I am confused about whether the equilibrium distribution can always be calculated of a Markov Chain, if it is not, then in what situation can the equilibrium distribution be found out?
Also, for example, if an equilibrium distribution is $\pi = (\pi_0,\pi_1,\pi_2)$ can we say that the limit of the transition matrix is $\begin{pmatrix} \pi_0&\pi_1&\pi_2\\ \pi_0&\pi_1&\pi_2\\ \pi_0&\pi_1&\pi_2\\ \end{pmatrix}$?

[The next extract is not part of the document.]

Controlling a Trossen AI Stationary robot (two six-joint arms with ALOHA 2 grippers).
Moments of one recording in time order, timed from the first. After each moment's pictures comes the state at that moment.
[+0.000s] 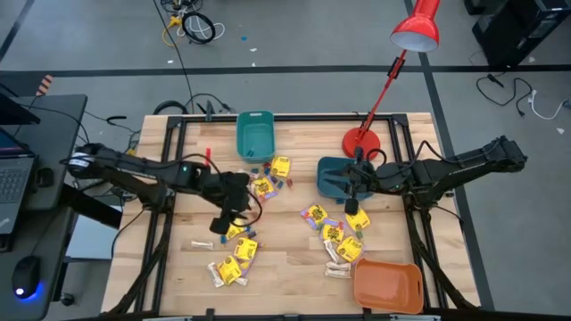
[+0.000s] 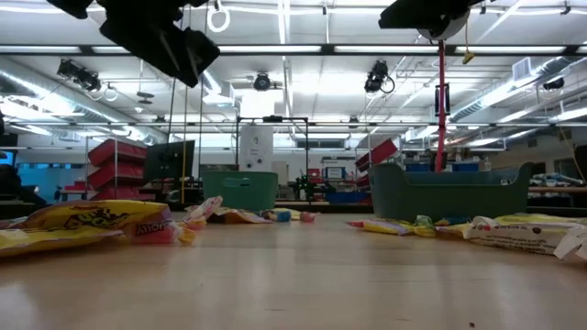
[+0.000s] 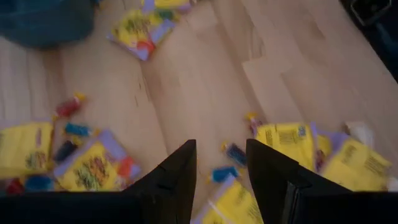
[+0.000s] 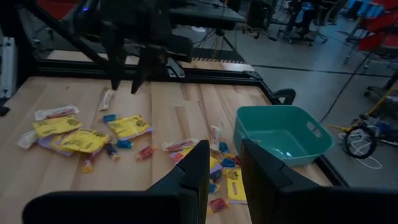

Let the transition matrix of the Markov chain be denoted by $P$. There is always an equilibrium distribution. One way to see this is to fix a probability vector $\mu$ and consider the sequence $$\mu_{N} = N^{-1} \sum_{j = 1}^{N} P^{j} \mu.$$ This is a bounded sequence of vectors so it has a convergence subsequence. I leave it to you to check $\lim_{N \to \infty} P\mu_{N} = \lim_{N \to \infty} \mu_{N}$ so that if $\nu = \lim_{N \to \infty} \mu_{N}$, then $P \nu = \nu$.
If $P$ is the transition matrix, the sequence $(P^{n})_{n \in \mathbb{N}}$ need not converge in general. For example, if $P = \left(\begin{array}{c c} 0 & 1 \\ 1 & 0 \end{array}\right)$, then $P^{2n} = \text{Id}$ and $P^{2n + 1} = P$. This is in spite of the fact that there is an equilibrium distribution, namely $\pi = (\frac{1}{2},\frac{1}{2})$. For irreducible finite state Markov chains, the sequence $(P^{n})_{n \in \mathbb{N}}$ converges to the matrix whose columns equal an equilibrium distribution if and only if the chain is aperiodic.
All of this is covered in the first chapter of Levin, Peres, and Wilmer's book Markov Chains and Mixing Times, available at Yuval Peres's website.